● **INSTRUCTIONS TO FOLLOW**:
For each line below that includes the string "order", show the whole line.

● **Extracted data entries**:
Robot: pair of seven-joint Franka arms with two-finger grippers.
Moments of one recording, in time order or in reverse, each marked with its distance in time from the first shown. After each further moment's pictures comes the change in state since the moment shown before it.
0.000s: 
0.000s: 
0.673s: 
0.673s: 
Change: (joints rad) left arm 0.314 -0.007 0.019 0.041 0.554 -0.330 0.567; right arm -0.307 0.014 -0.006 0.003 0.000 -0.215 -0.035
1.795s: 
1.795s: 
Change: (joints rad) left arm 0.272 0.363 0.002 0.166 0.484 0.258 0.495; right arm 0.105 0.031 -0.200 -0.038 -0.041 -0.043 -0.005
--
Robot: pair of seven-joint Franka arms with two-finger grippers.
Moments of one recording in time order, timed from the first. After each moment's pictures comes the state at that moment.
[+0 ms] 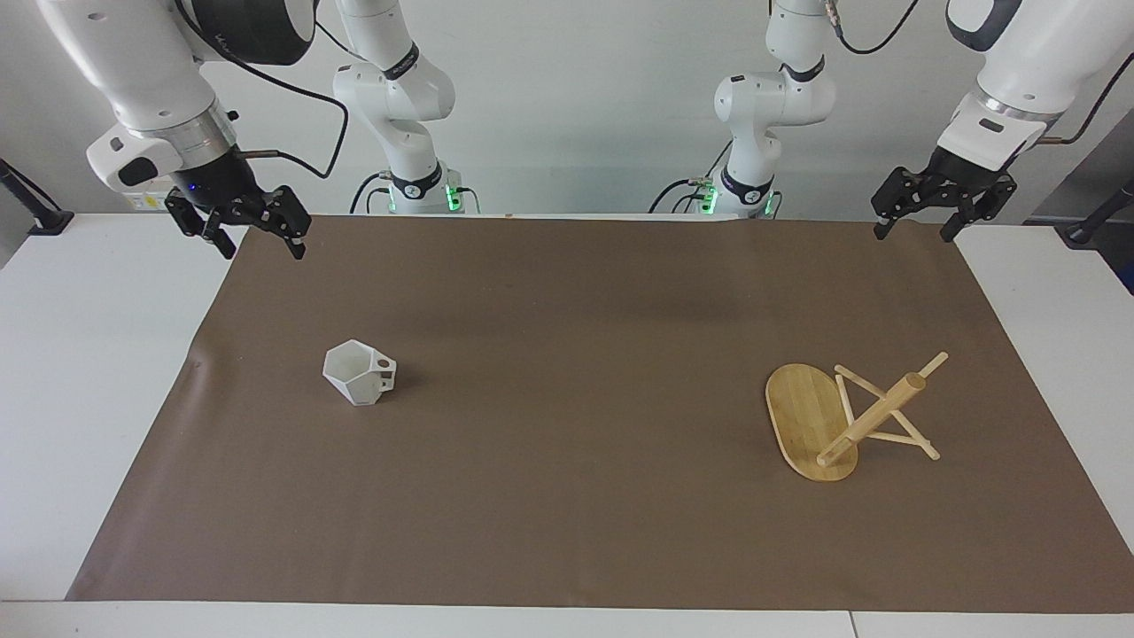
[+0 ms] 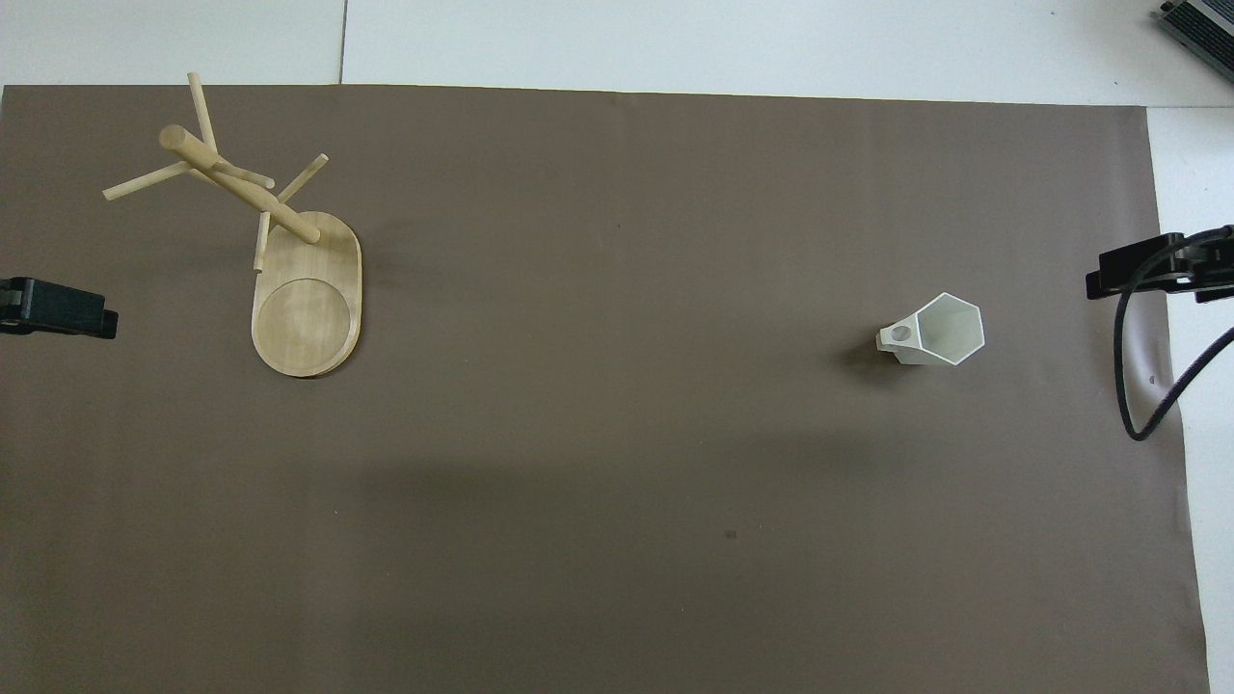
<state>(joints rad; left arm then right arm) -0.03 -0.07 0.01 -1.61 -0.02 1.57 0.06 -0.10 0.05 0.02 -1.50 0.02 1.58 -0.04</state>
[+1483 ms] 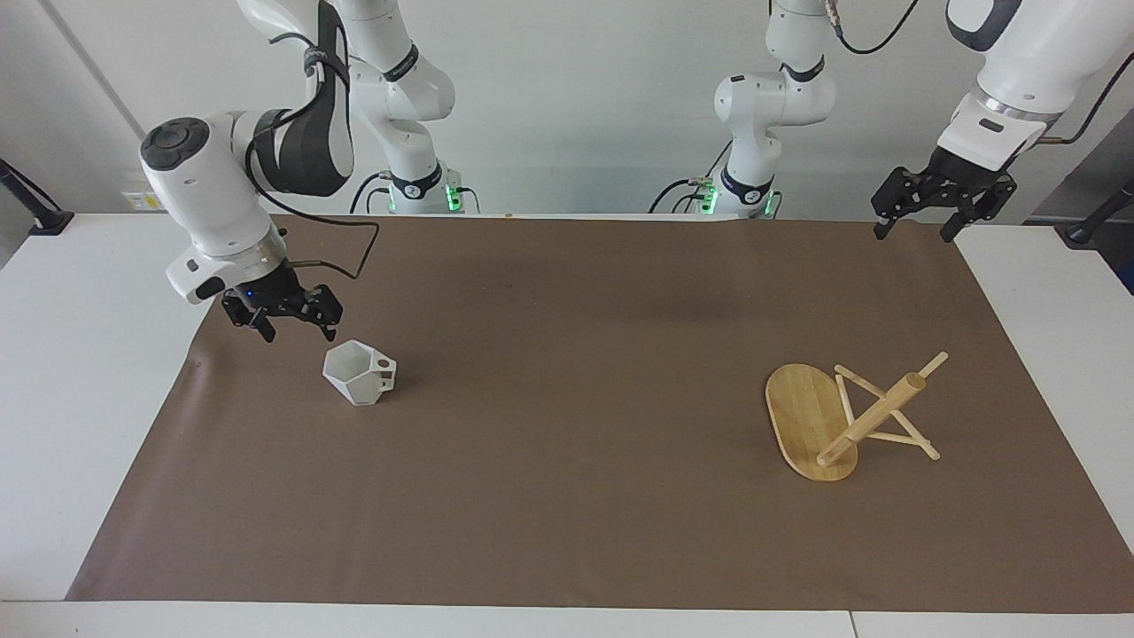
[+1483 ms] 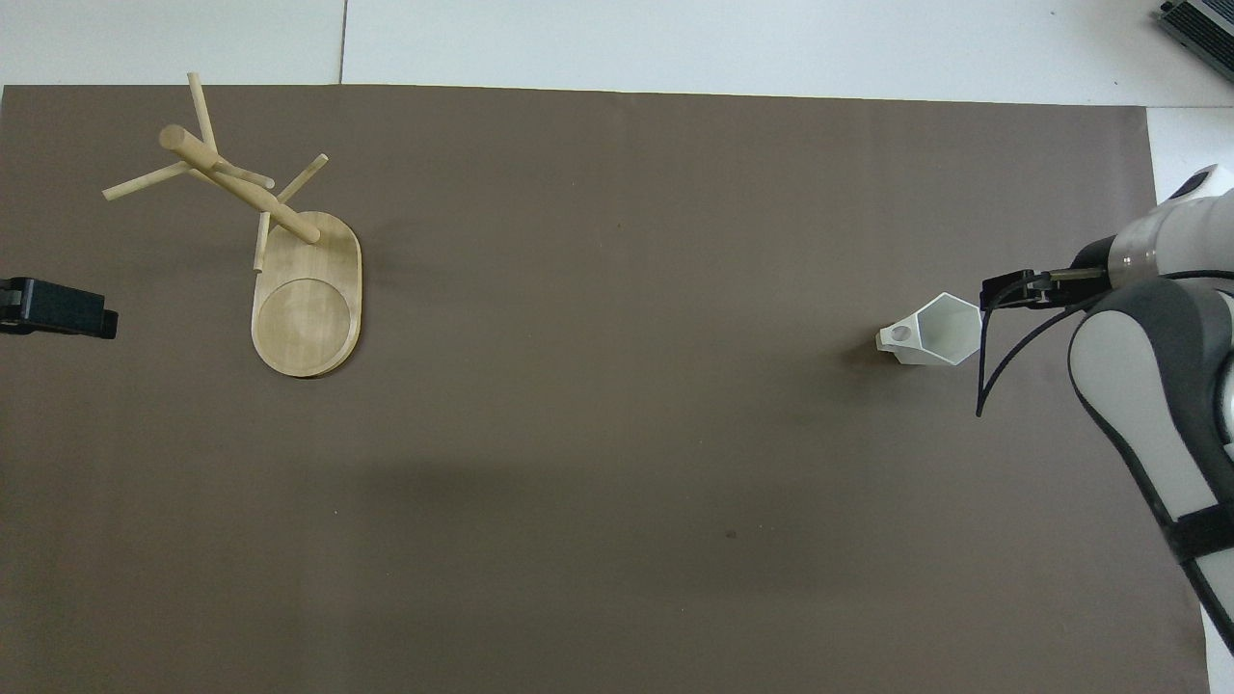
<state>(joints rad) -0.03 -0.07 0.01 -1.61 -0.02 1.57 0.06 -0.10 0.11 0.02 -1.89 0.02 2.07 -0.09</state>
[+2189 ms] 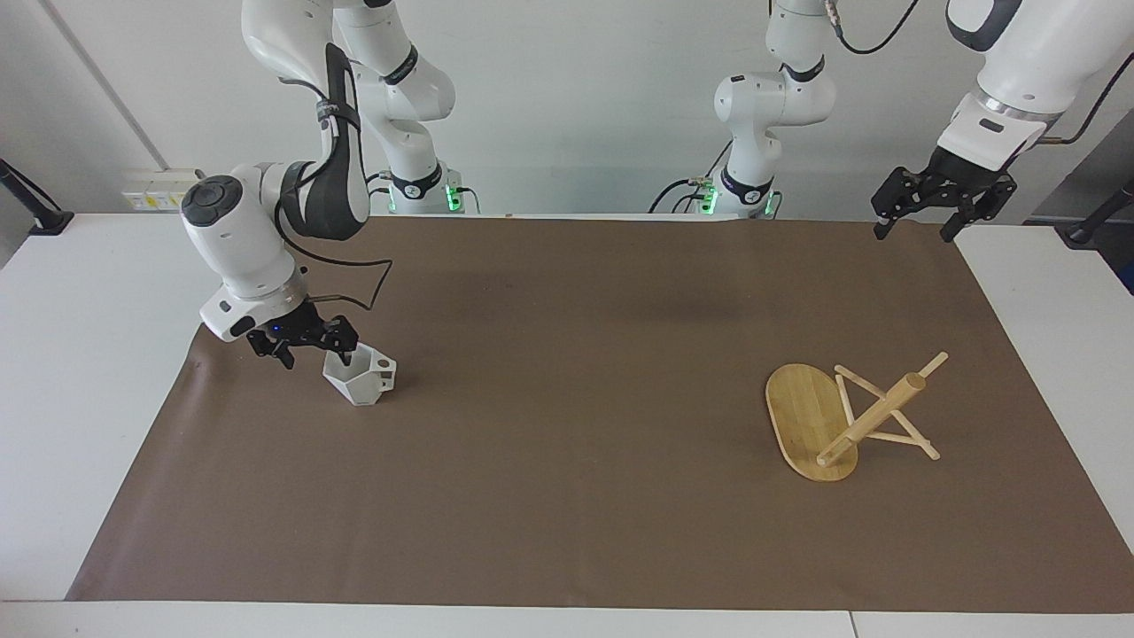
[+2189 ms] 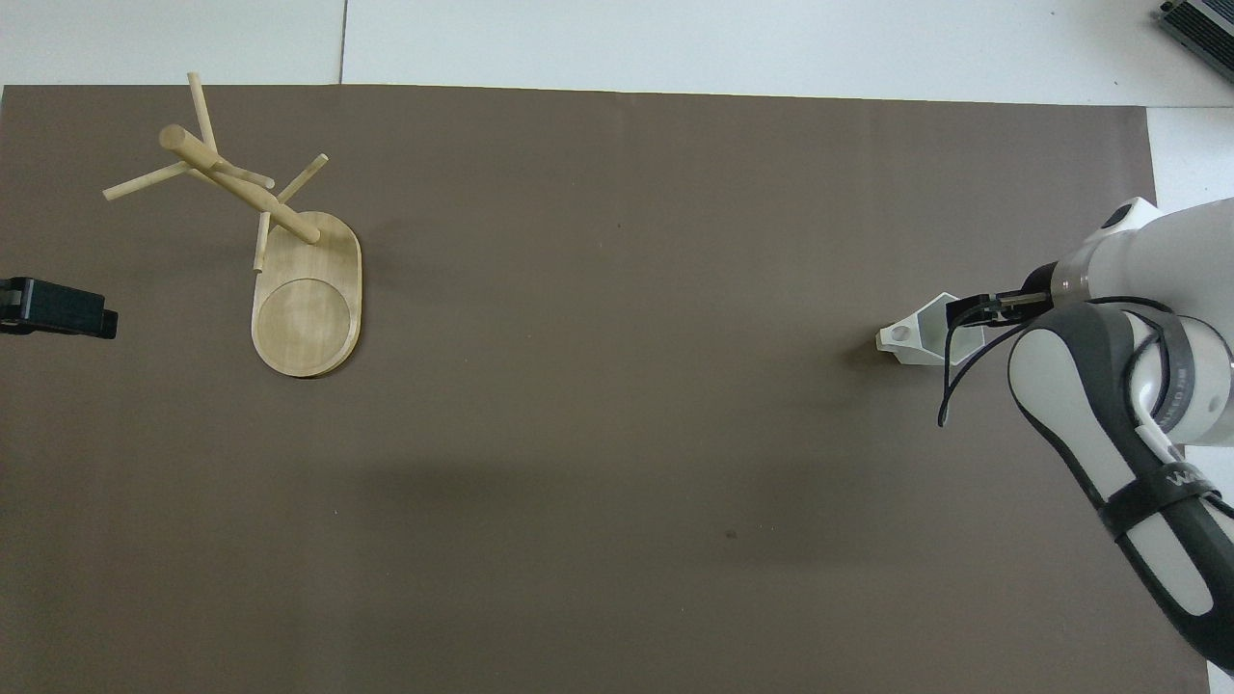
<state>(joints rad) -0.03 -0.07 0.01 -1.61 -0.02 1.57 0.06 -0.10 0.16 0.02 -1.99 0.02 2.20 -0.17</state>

● **EXERCISE SOLUTION**:
Moments of one recording, in time order or in reverse, each marked with its distance in time from the first shown. After each further moment's pictures comes the change in state since the moment shown before it.
Moments of one recording in time order, timed from the first. After each moment's pictures comes the state at that moment.

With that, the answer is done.